# Assignment
The reply should be an exact transcription of every record.

# Recorded information

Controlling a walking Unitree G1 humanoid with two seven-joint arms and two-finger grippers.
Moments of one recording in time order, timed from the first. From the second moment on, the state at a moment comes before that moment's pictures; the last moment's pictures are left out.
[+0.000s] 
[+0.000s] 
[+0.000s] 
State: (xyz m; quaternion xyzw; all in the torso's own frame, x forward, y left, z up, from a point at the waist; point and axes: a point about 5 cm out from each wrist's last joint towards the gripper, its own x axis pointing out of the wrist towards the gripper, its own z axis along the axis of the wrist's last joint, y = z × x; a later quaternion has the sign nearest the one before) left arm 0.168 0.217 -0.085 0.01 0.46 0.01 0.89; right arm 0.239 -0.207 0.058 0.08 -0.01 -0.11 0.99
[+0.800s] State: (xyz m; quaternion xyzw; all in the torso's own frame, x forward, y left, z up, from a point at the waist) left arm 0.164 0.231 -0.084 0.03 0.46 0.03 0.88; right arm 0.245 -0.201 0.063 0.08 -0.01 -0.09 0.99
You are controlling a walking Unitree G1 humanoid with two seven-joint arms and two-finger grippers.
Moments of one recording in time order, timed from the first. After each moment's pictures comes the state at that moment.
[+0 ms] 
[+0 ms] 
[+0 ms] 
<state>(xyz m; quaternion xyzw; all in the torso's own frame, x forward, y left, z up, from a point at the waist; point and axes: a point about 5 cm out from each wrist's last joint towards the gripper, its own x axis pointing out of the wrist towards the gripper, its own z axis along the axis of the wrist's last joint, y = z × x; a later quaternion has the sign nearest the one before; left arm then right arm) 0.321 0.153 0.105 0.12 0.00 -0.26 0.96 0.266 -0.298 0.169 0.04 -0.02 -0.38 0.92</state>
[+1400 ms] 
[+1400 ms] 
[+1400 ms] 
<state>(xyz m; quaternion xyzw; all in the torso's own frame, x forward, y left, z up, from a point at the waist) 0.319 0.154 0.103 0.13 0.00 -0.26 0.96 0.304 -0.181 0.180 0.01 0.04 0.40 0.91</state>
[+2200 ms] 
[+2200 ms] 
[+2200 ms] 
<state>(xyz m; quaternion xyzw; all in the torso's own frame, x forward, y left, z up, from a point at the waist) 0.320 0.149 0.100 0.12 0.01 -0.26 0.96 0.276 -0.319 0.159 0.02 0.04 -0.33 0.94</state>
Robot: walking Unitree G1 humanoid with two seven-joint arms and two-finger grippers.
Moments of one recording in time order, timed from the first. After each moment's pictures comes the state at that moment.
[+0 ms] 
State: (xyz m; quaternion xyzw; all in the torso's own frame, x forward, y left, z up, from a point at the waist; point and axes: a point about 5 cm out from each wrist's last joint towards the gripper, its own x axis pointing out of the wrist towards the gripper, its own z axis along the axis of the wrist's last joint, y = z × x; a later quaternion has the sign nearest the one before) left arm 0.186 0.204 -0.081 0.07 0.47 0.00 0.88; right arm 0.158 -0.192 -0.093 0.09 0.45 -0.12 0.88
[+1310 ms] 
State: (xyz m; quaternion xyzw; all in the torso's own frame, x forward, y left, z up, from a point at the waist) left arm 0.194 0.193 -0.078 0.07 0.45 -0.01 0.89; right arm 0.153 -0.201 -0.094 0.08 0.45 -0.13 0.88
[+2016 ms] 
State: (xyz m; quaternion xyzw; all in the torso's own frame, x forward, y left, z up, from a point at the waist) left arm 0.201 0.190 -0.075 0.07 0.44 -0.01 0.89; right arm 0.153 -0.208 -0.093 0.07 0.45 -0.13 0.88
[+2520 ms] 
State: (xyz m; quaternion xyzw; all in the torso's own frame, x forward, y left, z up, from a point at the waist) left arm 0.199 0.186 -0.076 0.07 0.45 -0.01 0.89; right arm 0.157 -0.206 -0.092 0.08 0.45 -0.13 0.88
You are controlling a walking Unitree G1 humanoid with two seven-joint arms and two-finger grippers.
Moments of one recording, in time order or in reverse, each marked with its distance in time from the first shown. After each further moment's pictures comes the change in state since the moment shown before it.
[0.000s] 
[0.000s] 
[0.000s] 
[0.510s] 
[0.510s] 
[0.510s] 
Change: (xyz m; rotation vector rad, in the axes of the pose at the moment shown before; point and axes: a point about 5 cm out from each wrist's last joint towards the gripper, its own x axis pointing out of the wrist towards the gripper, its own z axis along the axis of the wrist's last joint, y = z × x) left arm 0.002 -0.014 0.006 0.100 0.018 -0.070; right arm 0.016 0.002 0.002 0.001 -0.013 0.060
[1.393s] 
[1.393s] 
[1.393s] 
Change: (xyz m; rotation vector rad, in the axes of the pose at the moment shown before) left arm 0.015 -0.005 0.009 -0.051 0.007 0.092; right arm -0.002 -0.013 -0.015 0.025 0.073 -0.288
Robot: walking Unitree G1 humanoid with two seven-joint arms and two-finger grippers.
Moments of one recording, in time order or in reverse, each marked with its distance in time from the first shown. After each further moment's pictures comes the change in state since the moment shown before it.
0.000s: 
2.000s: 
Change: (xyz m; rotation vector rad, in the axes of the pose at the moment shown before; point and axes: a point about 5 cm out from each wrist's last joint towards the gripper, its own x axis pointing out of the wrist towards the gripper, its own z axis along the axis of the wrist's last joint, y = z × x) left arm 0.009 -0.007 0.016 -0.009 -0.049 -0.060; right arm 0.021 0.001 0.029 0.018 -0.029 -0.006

# Exercise solution
Controlling a walking Unitree G1 humanoid with two seven-joint arms and two-finger grippers.
Moments of one recording in time order, timed from the first. From the second moment on, the state at a moment comes before that moment's pictures; the last moment's pictures are left out.
[+0.000s] 
[+0.000s] 
[+0.000s] 
State: (xyz m; quaternion xyzw; all in the torso's own frame, x forward, y left, z up, from a point at the waist; point and axes: a point about 5 cm out from each wrist's last joint towards the gripper, its own x axis pointing out of the wrist towards the gripper, its own z axis along the axis of the wrist's last joint, y = z × x; a later quaternion has the sign nearest the one before) left arm 0.168 0.217 -0.085 0.01 0.46 0.01 0.89; right arm 0.239 -0.207 0.058 0.08 -0.01 -0.11 0.99
[+0.800s] State: (xyz m; quaternion xyzw; all in the torso's own frame, x forward, y left, z up, from a point at the waist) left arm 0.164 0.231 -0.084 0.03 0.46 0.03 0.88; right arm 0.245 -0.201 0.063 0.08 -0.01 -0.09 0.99
You are controlling a walking Unitree G1 humanoid with two seven-joint arms and two-finger grippers.
Moments of one recording in time order, timed from the first. After each moment's pictures comes the state at that moment.
[+0 ms] 
[+0 ms] 
[+0 ms] 
<state>(xyz m; quaternion xyzw; all in the torso's own frame, x forward, y left, z up, from a point at the waist; point and axes: a point about 5 cm out from each wrist's last joint towards the gripper, its own x axis pointing out of the wrist towards the gripper, its own z axis along the axis of the wrist's last joint, y = z × x; a later quaternion has the sign nearest the one before; left arm then right arm) 0.321 0.153 0.105 0.12 0.00 -0.26 0.96 0.266 -0.298 0.169 0.04 -0.02 -0.38 0.92</state>
[+1400 ms] 
[+1400 ms] 
[+1400 ms] 
<state>(xyz m; quaternion xyzw; all in the torso's own frame, x forward, y left, z up, from a point at the waist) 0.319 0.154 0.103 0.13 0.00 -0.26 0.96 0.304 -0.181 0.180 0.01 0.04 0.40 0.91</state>
[+2200 ms] 
[+2200 ms] 
[+2200 ms] 
<state>(xyz m; quaternion xyzw; all in the torso's own frame, x forward, y left, z up, from a point at the waist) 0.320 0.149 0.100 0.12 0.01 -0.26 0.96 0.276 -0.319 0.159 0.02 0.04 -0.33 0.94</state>
Robot: walking Unitree G1 humanoid with two seven-joint arms and two-finger grippers.
Moments of one recording in time order, timed from the first. After each moment's pictures comes the state at that moment.
[+0 ms] 
State: (xyz m; quaternion xyzw; all in the torso's own frame, x forward, y left, z up, from a point at the waist; point and axes: a point about 5 cm out from each wrist's last joint towards the gripper, its own x axis pointing out of the wrist towards the gripper, its own z axis along the axis of the wrist's last joint, y = z × x; a later quaternion has the sign nearest the one before) left arm 0.186 0.204 -0.081 0.07 0.47 0.00 0.88; right arm 0.158 -0.192 -0.093 0.09 0.45 -0.12 0.88
[+1310 ms] 
State: (xyz m; quaternion xyzw; all in the torso's own frame, x forward, y left, z up, from a point at the waist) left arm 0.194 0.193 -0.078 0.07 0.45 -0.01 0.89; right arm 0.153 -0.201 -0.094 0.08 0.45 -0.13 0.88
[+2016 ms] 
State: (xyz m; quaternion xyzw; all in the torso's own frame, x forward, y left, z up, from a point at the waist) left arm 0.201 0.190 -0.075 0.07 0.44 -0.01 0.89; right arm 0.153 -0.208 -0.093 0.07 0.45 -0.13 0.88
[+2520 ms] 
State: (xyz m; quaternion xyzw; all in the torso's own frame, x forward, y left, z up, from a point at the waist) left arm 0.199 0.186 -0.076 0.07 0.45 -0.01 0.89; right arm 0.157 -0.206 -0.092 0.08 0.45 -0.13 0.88
You are controlling a walking Unitree G1 humanoid with two seven-joint arms and two-finger grippers.
Moments of one recording, in time order or in reverse, each marked with its distance in time from the first shown. After each further moment's pictures comes the change in state since the moment shown before it.
[0.000s] 
[0.000s] 
[0.000s] 
[0.510s] 
[0.510s] 
[0.510s] 
Change: (xyz m; rotation vector rad, in the axes of the pose at the moment shown before; point and axes: a point about 5 cm out from each wrist's last joint towards the gripper, its own x axis pointing out of the wrist towards the gripper, its own z axis along the axis of the wrist's last joint, y = z × x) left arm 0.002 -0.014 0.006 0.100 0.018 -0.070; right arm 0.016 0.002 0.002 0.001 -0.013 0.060
[1.393s] 
[1.393s] 
[1.393s] 
Change: (xyz m; rotation vector rad, in the axes of the pose at the moment shown before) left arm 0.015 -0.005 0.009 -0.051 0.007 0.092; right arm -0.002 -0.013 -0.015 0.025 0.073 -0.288
Robot: walking Unitree G1 humanoid with two seven-joint arms and two-finger grippers.
Moments of one recording, in time order or in reverse, each marked with its distance in time from the first shown. After each further moment's pictures comes the change in state since the moment shown before it.
0.000s: 
2.000s: 
Change: (xyz m; rotation vector rad, in the axes of the pose at the moment shown before; point and axes: a point about 5 cm out from each wrist's last joint towards the gripper, its own x axis pointing out of the wrist towards the gripper, its own z axis along the axis of the wrist's last joint, y = z × x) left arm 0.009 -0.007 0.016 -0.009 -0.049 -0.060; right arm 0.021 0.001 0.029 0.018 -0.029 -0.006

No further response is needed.